Re1: Yes, you will need to repeat all taxonomical classification with GG2. RESCRIPt is not a taxonomical assignment tool in itself, but a tool for sequence database preprocessing. For bacterial reads, there is usually SILVA preprocessed with RESCRIPt, and SILVA is incorporated into GG2.
Re2: GG2 ship a huge phylogenetic tree, which is then referenced for phylogenetic analysis (GG2 is basically a huge tree of all ASV sequenced before).

Cheers
V

wasade · August 7, 2023, 3:38pm

Hi Valentyn and Alan,

We are examining right now what is necessary to facilitate users placing their own fragments, but we do not have an ETA yet. That said, the current V4 representation in Greengenes2 at 90, 100, and 150 nucleotides in length is appreciable.

Best,
Daniel

aghudson · August 11, 2023, 7:36am

Hi @wasade,

Thanks for your input.

The commands were pretty simple to implement through the qiime plugin. After using greengenes2 for taxonomic annotation, compared to the previous Silva-RESCRIPt workflow, ended up with far fewer ASVs, do you know why this might be and whether this could be a problem? I am working with fish gut microbiomes.

Another issue that I have is that following gg2 annotation, all the annotated ASVs are automatically renamed. While this is fine, it means I lose the representative sequences for each ASV and I was wondering if there was a way of conserving this link between annotated ASV and its representative sequence.

Best wishes,

Alan

wasade · August 11, 2023, 3:22pm

Hi @aghudson,

Thank you for the update!

It seems surprising that many ASVs are dropping. Are the per-sample read counts dropping much? I ask because in other scenarios, I've seen the number of ASVs drop a fair amount however the retained sequence data is still like > 99%, suggesting most lost were singletons.

The mapping for non-v4-16s is a known issue. The underlying plugin, q2-vsearch, does not emit the mapping information so that the moment we cannot readily expose that. We've recently opened an issue about it, and the seed of that discussion can be found here (Introducing Greengenes2 2022.10 - #34 by wasade).

Best,
Daniel

aghudson · August 26, 2023, 8:55pm

I need to check the per-sample read checks but I have some (hopefully) quick questions about how the Greengenes2 annotation works. As I understand it, the annotation works on a 99% sequence similarity. So, my query 16S V4 sequences will be assigned to a certain taxa if they are within 99% nucleotide sequence similarity to that taxa in the database, is that correct? So are sequences that fall outside this 99% similarity then excluded from the annotated data set? Does this mean that the annotated sequences are strictly OTUs rather than ASVs and thus several ASVs from the unannotated sequence list could be combined under a single OTU in the resulting annotated dataset?

Thanks again,

Alan

aghudson · August 31, 2023, 1:46am

Hi @wasade,

I noticed that the Firmicutes are now spit into two phyla Firmicutes "A" and Firmicutes "D". Is this widely accpeted as taxonomic nomenclatures? I have not seen this naming convention elsewhere.

Best wishes,

Alan

wasade · August 31, 2023, 3:11pm

Hi @aghudson,

The the primary splits (e.g., _A) are derived from GTDB, see their note. The secondary splits (e.g., _1234) are based on the de novo Greengenes2 phylogeny. Greengenes2 expresses a phylogenetically supported taxonomy.

All the best,
Daniel

aghudson · September 8, 2023, 7:44am

Thanks @wasade

Sorry to bother you again but do you have an answer to my previous question as to whether the annotated sequences are strictly OTUs rather than ASVs and thus whether several ASVs from the unannotated sequence list could be combined under a single OTU in the resulting annotated dataset?

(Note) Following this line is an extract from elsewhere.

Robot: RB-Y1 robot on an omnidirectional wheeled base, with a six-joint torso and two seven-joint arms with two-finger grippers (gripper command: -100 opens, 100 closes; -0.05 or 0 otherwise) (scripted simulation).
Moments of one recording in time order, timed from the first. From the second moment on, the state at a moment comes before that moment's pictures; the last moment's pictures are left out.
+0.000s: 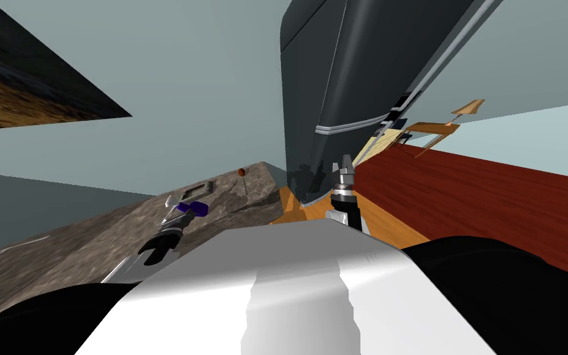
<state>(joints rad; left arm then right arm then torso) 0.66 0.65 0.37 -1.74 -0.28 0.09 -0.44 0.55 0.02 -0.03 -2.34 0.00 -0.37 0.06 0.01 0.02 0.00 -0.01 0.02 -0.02</state>
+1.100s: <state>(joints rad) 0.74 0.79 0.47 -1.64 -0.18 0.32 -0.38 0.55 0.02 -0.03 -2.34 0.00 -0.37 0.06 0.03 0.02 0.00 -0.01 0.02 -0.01</state>
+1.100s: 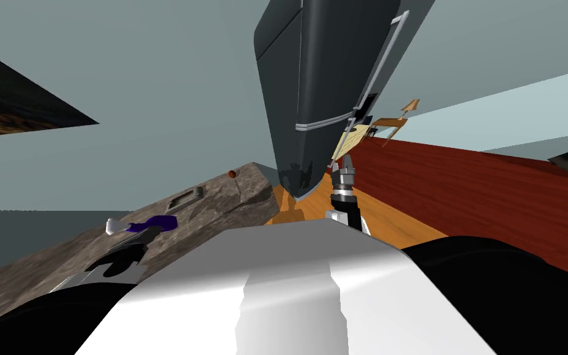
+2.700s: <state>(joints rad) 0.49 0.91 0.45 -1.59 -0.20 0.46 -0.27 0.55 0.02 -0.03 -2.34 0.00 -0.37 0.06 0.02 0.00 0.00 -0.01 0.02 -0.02</state>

aghudson · September 8, 2023, 8:21am

Apologies, reading the forum questions on Greengenes2, it appears that they are indeed OTUs rather than ASVs.

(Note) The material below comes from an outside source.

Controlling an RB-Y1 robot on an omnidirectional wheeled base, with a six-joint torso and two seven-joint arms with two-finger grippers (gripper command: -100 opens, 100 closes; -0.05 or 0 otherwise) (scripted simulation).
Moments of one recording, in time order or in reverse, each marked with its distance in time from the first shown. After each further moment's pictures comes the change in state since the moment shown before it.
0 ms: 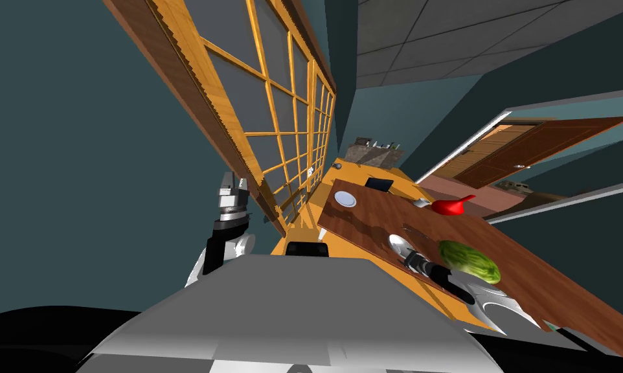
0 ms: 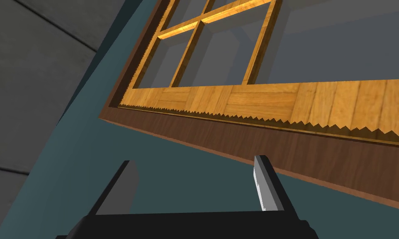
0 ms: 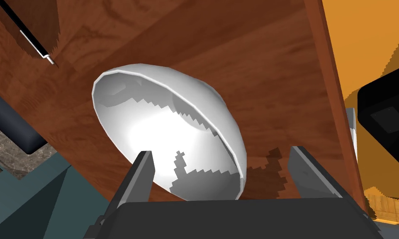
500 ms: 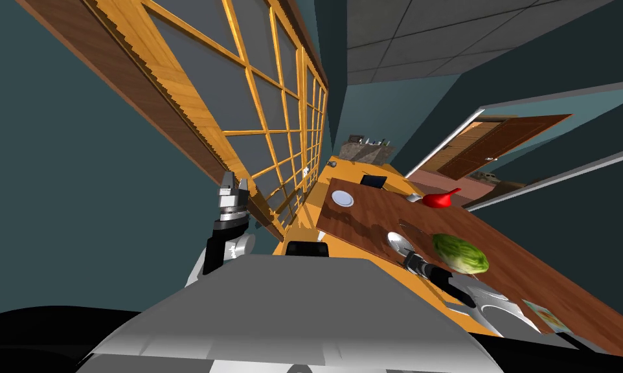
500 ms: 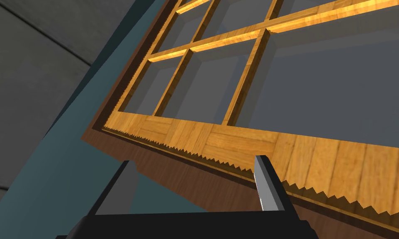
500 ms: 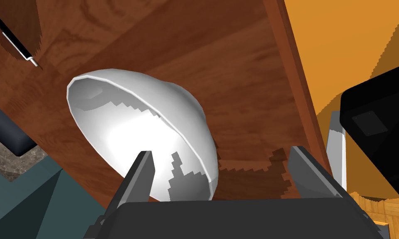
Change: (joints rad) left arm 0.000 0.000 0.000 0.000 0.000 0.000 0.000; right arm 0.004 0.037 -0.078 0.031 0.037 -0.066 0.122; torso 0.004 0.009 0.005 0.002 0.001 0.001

wasade · September 8, 2023, 3:37pm

Hi @aghudson,

Sorry for missing that! Not sure what happened.

The non-v4-16s action performs clusters by closed reference, so it would collapse multiple ASVs.

For non V4 data, you can stay in ASV space by using the full length Naive Bayes classifier.

Best,
Daniel

system · October 9, 2023, 9:38pm

This topic was automatically closed 31 days after the last reply. New replies are no longer allowed.